Large models often train best with a huge batch — thousands of examples per step —
because the
mini-batch
gradient is then a low-noise estimate of the true gradient. But a huge batch's
activations may not fit in GPU memory, even after
mixed
precision halves them. You are stuck with a batch a fraction of the size you want.
Gradient accumulation escapes the trap. Instead of one batch of size
K\cdot B (which won't fit), run K small
micro-batches of size B one after another, add up
their gradients, and take a single optimizer step. You pay in wall-clock time, but
you get the gradient of a batch K times larger than memory allows —
exactly, not approximately.
Deriving the accumulated gradient
Suppose the big batch you wish you could run is
\mathcal{B} of size K\cdot B. Split it
into K disjoint micro-batches
\mathcal{B}_1, \dots, \mathcal{B}_K, each of size
B. We show the accumulated gradient equals the big-batch gradient.
Step 1 — the big-batch gradient. It is the average of the per-example
gradients over all K B examples:
g_{\mathcal{B}} = \frac{1}{KB} \sum_{i \in \mathcal{B}} \nabla L_i(\theta).
Step 2 — split the sum over the micro-batches. The examples partition into
the K chunks, so the one big sum is the sum of
K chunk-sums (no approximation — just regrouping the terms):
\sum_{i \in \mathcal{B}} \nabla L_i = \sum_{k=1}^{K} \ \sum_{i \in \mathcal{B}_k} \nabla L_i.
Step 3 — name each micro-batch's gradient. Let
g_k be the average gradient over micro-batch
k — exactly what one ordinary forward/backward on that chunk
computes:
g_k = \frac{1}{B} \sum_{i \in \mathcal{B}_k} \nabla L_i, \qquad\text{so}\qquad \sum_{i \in \mathcal{B}_k} \nabla L_i = B\, g_k.
Step 4 — substitute and simplify. Put Step 3 into Steps 1–2; the
B cancels and the big-batch gradient is just the
mean of the micro-batch gradients:
g_{\mathcal{B}} = \frac{1}{KB} \sum_{k=1}^{K} B\, g_k = \frac{1}{K} \sum_{k=1}^{K} g_k.
Step 5 — accumulate, then step once. So run the
K micro-batches, sum their gradients into one buffer, and
divide by K (or sum each g_k/K) before a
single optimizer update:
\theta \leftarrow \theta - \eta\, \underbrace{\frac{1}{K}\sum_{k=1}^{K} g_k}_{=\,g_{\mathcal{B}}}.
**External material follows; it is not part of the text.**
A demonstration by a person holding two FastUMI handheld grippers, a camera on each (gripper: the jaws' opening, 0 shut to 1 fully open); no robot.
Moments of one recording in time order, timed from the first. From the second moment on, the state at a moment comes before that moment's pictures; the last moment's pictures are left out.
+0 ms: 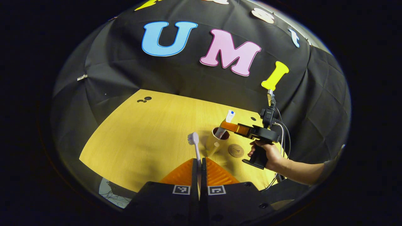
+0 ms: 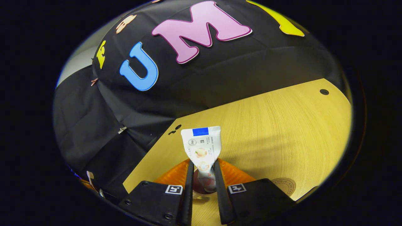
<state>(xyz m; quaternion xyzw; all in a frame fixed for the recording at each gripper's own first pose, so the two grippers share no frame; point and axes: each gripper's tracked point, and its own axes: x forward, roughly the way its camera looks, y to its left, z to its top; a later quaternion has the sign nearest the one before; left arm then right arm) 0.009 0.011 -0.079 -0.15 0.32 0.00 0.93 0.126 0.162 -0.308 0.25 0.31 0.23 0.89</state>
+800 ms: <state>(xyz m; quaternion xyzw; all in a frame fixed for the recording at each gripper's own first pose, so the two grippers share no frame) 0.067 -0.009 -0.047 -0.16 0.27 -0.03 0.95 0.057 0.134 -0.287 0.25 0.34 0.25 0.87</state>
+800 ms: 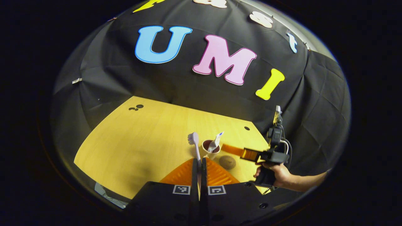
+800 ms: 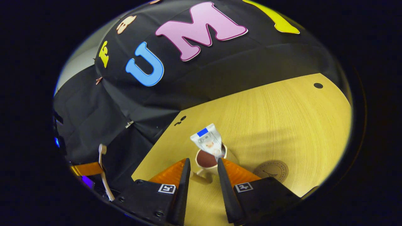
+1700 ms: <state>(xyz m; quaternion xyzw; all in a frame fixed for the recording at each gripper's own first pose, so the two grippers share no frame) 0.281 -0.041 -0.067 -0.13 0.11 -0.04 0.98 -0.039 0.061 -0.310 0.30 0.41 0.25 0.82</state>
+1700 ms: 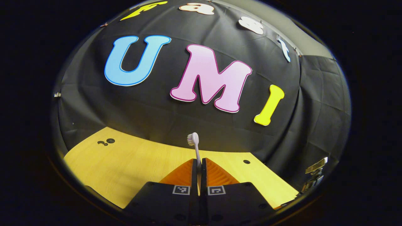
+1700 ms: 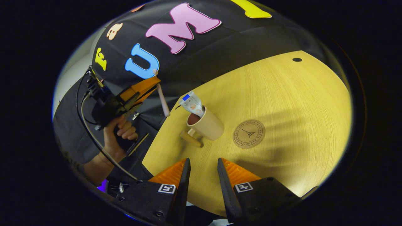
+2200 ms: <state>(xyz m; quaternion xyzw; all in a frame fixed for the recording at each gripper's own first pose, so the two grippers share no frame) 0.308 -0.056 -0.148 -0.06 0.16 -0.03 0.98 -0.042 0.025 -0.304 0.31 0.42 0.24 0.82</state>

The result is bit-for-bit the step the giant batch would have taken — the
effective batch size is K\cdot B, while peak
memory only ever holds one micro-batch of B. You traded
K\times the time for K\times the batch,
at constant memory.
Splitting a batch of size K B into K
micro-batches of size B:
-
Accumulate then step. Sum the K micro-batch
gradients and take one optimizer step (not K steps).
-
Effective batch. The optimizer sees an effective batch size of
K \cdot B, at the memory cost of a single micro-batch
B.
-
Exactly the large-batch gradient. By linearity,
\tfrac{1}{K}\sum_k g_k = g_{\mathcal{B}} — identical to the
gradient of the full KB-batch, not an approximation.
Accumulation is a pure time-for-memory trade: K micro-batches run
sequentially, so a step takes about K\times as long, but
peak memory never exceeds one micro-batch. When memory is the wall and you have only one
device, that is exactly the trade you want.
The picture sharpens next to its sibling,
data
parallelism, which runs the chunks in parallel across many GPUs and
all-reduces their gradients — same accumulated mean
\tfrac1K\sum_k g_k, but in wall-clock time of one micro-batch
instead of K. In practice the two compose: each GPU
accumulates a few micro-batches locally, and the cluster
all-reduces across GPUs, so the effective batch is
(\text{GPUs}) \times K \times B. Accumulation buys batch when you
are out of memory; parallelism buys batch when you have spare GPUs.